К сожалению, я видела лишь его силуэт, поэтому ни выражение лица, ни глаз рассмотреть не имела возможности. А в таких разговорах, конечно, хотелось не только слышать голос собеседника, но и видеть его реакцию на собственные слова. Иногда лицо и глаза выдают гораздо большее, чем озвученное вслух.

Я покачала головой и даже слегка улыбнулась. Впервые сталкиваюсь с таким упорством в попытках остаться рядом со мной даже тогда, когда я почти прямым текстом отвергаю эту помощь.

Стало даже любопытно, что же он такого во мне увидел?
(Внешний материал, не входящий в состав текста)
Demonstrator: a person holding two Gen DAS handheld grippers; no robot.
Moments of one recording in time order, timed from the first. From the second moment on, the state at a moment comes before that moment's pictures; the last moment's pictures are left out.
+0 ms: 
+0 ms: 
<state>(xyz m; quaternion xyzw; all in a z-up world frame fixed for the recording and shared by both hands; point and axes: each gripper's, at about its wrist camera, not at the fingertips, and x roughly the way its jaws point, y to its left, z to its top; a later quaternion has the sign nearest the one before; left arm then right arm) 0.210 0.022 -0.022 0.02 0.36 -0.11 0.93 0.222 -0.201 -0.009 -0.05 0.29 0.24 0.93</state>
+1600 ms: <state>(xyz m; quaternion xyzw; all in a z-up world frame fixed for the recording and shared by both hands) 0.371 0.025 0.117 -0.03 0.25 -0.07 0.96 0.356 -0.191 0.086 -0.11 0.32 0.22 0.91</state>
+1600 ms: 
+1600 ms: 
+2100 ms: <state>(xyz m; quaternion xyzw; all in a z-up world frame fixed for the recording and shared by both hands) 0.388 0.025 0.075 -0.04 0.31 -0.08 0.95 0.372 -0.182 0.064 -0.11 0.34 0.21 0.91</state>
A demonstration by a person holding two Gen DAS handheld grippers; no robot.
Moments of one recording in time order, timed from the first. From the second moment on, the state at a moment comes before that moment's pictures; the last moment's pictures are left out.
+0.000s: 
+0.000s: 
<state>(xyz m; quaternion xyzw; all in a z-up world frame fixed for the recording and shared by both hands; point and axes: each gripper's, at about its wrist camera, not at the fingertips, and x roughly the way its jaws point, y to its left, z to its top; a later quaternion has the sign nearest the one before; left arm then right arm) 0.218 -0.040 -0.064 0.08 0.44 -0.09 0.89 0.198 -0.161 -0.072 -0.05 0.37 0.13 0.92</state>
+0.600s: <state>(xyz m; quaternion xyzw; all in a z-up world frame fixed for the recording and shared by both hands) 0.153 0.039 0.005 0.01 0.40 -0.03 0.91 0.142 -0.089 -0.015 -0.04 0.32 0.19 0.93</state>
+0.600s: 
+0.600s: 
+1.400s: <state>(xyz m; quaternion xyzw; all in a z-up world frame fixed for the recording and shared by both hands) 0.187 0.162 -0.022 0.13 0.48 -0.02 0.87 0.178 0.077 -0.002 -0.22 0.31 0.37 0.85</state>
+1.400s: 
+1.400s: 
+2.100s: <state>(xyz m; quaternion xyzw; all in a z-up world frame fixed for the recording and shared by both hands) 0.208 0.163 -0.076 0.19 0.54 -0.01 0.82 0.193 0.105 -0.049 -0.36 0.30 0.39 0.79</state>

Ему меня жаль? Или.... подождите, он.... Я его почему-то привлекаю? Даже сейчас?

Только этого мне....

- Думаю, с этим справятся медики, - отозвалась я раздраженно и устало - потому что я до сих пор так и не услышала от вас причину того, почему вы так настойчиво остаетесь рядом со мной. Ну, помимо того, что мы с вами заперты здесь вдвоем из-за карантина.

- Вы так ненавидите мою расу, капитан Перес? - голос ученого стал ниже и гуще. В нем появилась нотки какой-то горькой безысходности.
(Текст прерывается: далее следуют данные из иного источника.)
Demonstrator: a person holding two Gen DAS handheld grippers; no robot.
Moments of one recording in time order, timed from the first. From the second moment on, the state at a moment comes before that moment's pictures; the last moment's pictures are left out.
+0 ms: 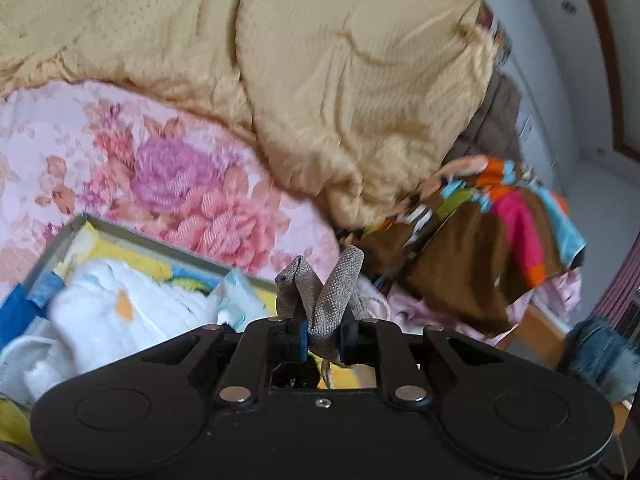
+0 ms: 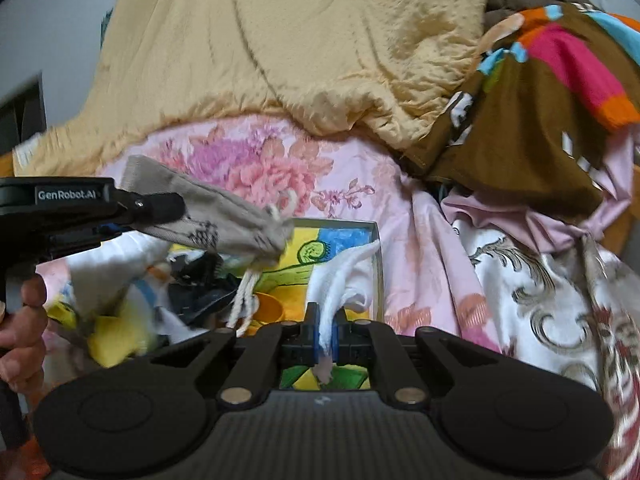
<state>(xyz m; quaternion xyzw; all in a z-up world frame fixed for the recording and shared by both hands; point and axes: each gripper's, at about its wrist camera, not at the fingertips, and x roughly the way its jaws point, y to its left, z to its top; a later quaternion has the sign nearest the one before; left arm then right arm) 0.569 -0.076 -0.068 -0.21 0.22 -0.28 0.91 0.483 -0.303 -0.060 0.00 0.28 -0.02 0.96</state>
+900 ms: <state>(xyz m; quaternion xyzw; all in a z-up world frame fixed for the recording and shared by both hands) 0.577 -0.090 -0.106 -0.22 0.28 -0.28 0.89 0.514 -0.294 -0.078 -0.03 0.32 -0.03 0.95</state>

Неожиданный вопрос заставал меня врасплох.

- Я не ненавижу вашу расу, Микел, - сообщила я честно, - но считаю, что ничего хорошего взаимодействие с ней не приносит. Во всяком случае, мне.

- Не нужно мерить всех одним парсеком, Мария, - отозвался мужчина.

- Вы когда-нибудь в своей жизни сталкивались с предательством? - неожиданно спросила я, сама не ожидая от себя перехода на личные темы.

- Сталкивался, - согласился со мной миранец, - от самых близких мне существ. Поверьте, я знаю, что это такое.

- Кто это был? - не удержалась я. Твою мать, не нужно тебе, Мария, налаживать с ним еще более доверительный контакт.

Но мы долгие часы были здесь только вдвоем. Он помогал мне найти санитарный отек. В общем, откровенность была, наверное, даже почти уместна.

- Родители, - услышала я голос Микела, - после того, как стало понятно, что моя энергия имеет изъян, мешающий войти в тройку. Я уже рассказывал вам, что ношу на планете статус “беспечатника”.

- Вы же были ребенком, - ошеломленно констатировала я.

- Мне было десять, - подтвердил ученый, - и мои родители решили, что такой сын им не нужен. Отказались от меня и отдали на воспитание в дом сирот. Раньше это было разрешено на Миране. Сейчас законы... более суровы по отношению к родителям в таких случаях.

- Отказались, - повторила я тихо. Стало жаль мужчину, который в раннем возрасте столкнулся с подобной несправедливостью. Я прекрасно понимала его, ведь сама была сиротой, выросшей в похожем учреждении. Но мои родители погибли почти сразу после моего рождения, а его... Просто отказались, потому что он оказался не таким, как они рассчитывали.

- Я давно их простил, - сообщил Микел. Мне показалось, что он в этот момент грустно улыбнулся. Разумеется, видеть этого я не могла, скорее... почувствовала.

- Мне жаль... - проговорила я, не зная, как закончить этот разговор, который неожиданно стал слишком личным.

“А я не простила тех, кто меня предал” - закончила я про себя, - “и это до сих пор меня мучает”.

И сама испугалась собственных мыслей.

- Не стоит... - отмахнулся от меня мужчина, - так что я прекрасно понимаю то, что вы пытаетесь до меня донести - сообщил ученый - прощать или нет, ваше личное право. Но не стоит судить всех миранцев лишь по нескольким, которые когда-то обманули ваше доверие. Мы все разные, капитан Перес. И я могу клятвенно заверить вас, что никогда не причиню вам боли, если вы хоть немного смягчитесь по отношению ко мне.

В этот момент появилось ощущение того, что меня обнажили, распотрошили и еще сильнее ослабили. Моя личная история, пронесенная через годы, вдруг перестала быть личной. А то, что я никому никогда не рассказывала, было озвучено кем-то еще.

Что же... Микел не дурак. Вспоминая наш разговор на катере, он мог прекрасно прийти к правильным выводам.